Revert attaching one implicit-def instead of implicit use on each sub reg op where applicable.

jrbyrnes added inline comments.Jan 17 2023, 5:53 PM
llvm/test/CodeGen/AMDGPU/accvgpr-copy.mir
554

The verifier will be happy if 1. The subreg is not undef (i.e. we have attached implicit-def previously), or 2. The instruction using undef subreg has implicit use of super reg (https://github.com/llvm/llvm-project/blob/5073a622a785e8fd542fd15484970a435ef2e3e5/llvm/lib/CodeGen/MachineVerifier.cpp#L2485).

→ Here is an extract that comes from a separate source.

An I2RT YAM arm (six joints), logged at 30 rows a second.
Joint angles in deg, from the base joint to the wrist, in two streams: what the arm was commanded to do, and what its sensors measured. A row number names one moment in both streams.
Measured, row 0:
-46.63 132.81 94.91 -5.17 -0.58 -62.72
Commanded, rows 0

Since using implicit-def breaks the value, will revert back to having implicit use on each subreg instruction. Moreover, since hazard recognizer checks MI->explicit_uses() for the uses and MI->modifiesRegister for defs, it will pick up implicit_def but not implicit use. However, post-ra scheduler will have less capability with more dependencies.

llvm/test/CodeGen/AMDGPU/agpr-copy-no-free-registers.ll
651

This is coming from a previous commit -- it seems the test was not updated.

jrbyrnes updated this revision to Diff 490330.Jan 18 2023, 4:28 PM

Rebase + Cleanup unecessary variables

arsenm accepted this revision.Jan 18 2023, 6:43 PM
arsenm added inline comments.
llvm/lib/Target/AMDGPU/SIInstrInfo.cpp
1021

Probably should write this as Idx == 0

llvm/lib/Target/AMDGPU/SIRegisterInfo.cpp
1527

Ditto

1731–1734

Ditto

This revision is now accepted and ready to land.Jan 18 2023, 6:43 PM
jrbyrnes updated this revision to Diff 490627.Jan 19 2023, 12:17 PM
jrbyrnes marked 3 inline comments as done.

Minor code fix, passes psdb

This revision was landed with ongoing or failed builds.Jan 19 2023, 2:31 PM
This revision was automatically updated to reflect the committed changes.